Conversations over Brunch
“Christianity is full of pat responses. It’s like a meat grinder, churning them out. If you get close to it with a sincere question, it’ll cut your finger off. Christians can be so harsh sometimes.”
“Something I’ve been thinking about lately is that we are saved before the foundation of the world, so a better question than ‘when did you become a Christian?’ is ‘when did you realize you were a Christian?’”
At a Graduation Party
“There’s a concept in medical science that your brain is who you are, not how you are. So when a disease takes your brain away, robbing you of clear thoughts, words and memories, you no longer exist. And I think that’s so sad. You’re so much more than your brain.” Your life has value no matter what hand nature has dealt you. It’s so sad, the hopelessness that a physicalist framework has wrought. Do you see how important it is to believe in an eternal soul?

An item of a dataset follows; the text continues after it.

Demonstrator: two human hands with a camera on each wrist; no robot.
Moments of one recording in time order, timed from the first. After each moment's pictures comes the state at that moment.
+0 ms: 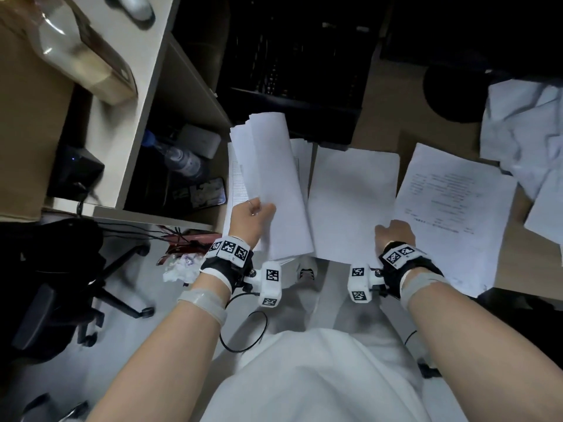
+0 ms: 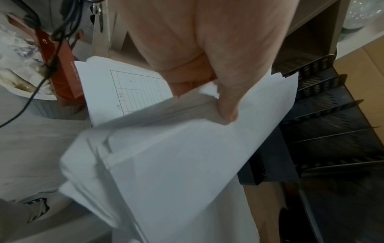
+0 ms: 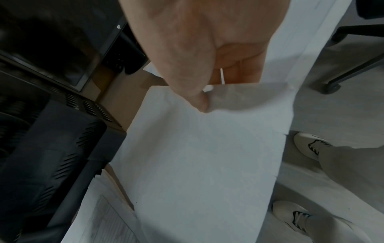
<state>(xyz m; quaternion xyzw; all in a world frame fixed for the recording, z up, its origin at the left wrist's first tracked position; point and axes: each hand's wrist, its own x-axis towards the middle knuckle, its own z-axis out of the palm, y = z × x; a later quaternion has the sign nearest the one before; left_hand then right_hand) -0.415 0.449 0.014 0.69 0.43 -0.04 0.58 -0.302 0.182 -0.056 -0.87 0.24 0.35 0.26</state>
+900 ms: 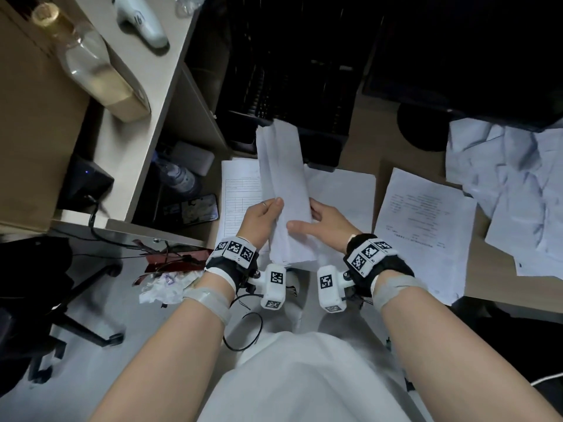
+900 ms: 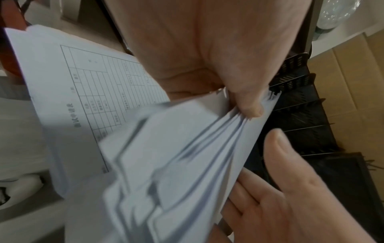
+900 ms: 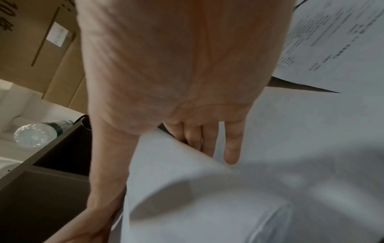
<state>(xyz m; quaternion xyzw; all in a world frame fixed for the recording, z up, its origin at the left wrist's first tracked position) -0.388 0.446 0.037 0.64 0.33 -0.06 0.69 -0.308 0.283 0.041 -0.71 -0.10 0.47 0.52</state>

Writers Supporting Writers
“I love you guys!”
“Drunk already?”
“What? Can a man not have love in his heart? It’s true, I love you guys. It’s been a tough week; I got salmonella poisoning, my liquor cabinet fell over in the thunderstorm, and I got the flu. Give me a break. I’ll have you all over for a floor party, where I’ll make a cocktail out of all the liquor that crashed onto the floor. It’ll taste disgusting, but we have to commemorate the loss.”
Translated from Conversations with an Elderly Ukrainian Man
“I worked as a doctor in the Soviet Union and when children needed to be put under anesthesia for surgery, I would breathe in a little of the anesthesia to make sure the dose was right. I did that regularly.”
“Once, I encountered soldiers as I was out walking. I told them all to go home, and may God go with them.”
Road Trip Stories
“In the Soviet Union, we had limited access to books. We read some international novels in school, but I don’t know how they were selected. A lot of French authors, I don’t know why. Some of the international authors that were most popular in Russia were mostly unknown in their own countries. Like the American sci-fi author, Ray Bradbury. When Sergei Bondarchuk came to Hollywood to receive the Golden Globe award for his epic War and Peace film, produced in the 1960s, he asked to meet “this great writer” who was so popular in Russia. His American hosts were puzzled by the request because, at the time, Ray Bradbury was relatively unknown in the U.S. Now he is much more popular (think Fahrenheit 451), perhaps due in part to his visit to Hollywood at Bondarchuk’s request.”
Stories at the Dinner Table
“At the seaside retreats at the university in South Korea, people would take boats out to go fishing. Once, emergency response was called on a professor who had gone out fishing because the life guards realized they could no longer see him in the boat. But when they arrived at the boat, they found him asleep, perfectly unharmed. Speaking of disappearances, there was once a college student in Russia who went missing from school for a week and his mother, in a panic, sent out a search party. What do you suppose happened to him? He fell in love! They found him with his girlfriend in another city. His mother was furious and told him to get back to school right away.”
“There was once a Russian who traded an expensive fox fur for a kilo of mandarins, because he had never tried them before. And another who divulged government secrets in exchange for mandarins because he loved them so much.”
What I Should Have Said
Have you ever tried being yourself? And before you laugh, think about how you are always worrying about what other people think and never realizing other people are thinking the same thing. Are you worried about people not liking the real you? Give them more credit—no one likes a faker. Would you? But I know, it’s hard to be sincere. I of all people know how hard it is to say what I’m really thinking, or to stay silent when I’m not thinking anything at all.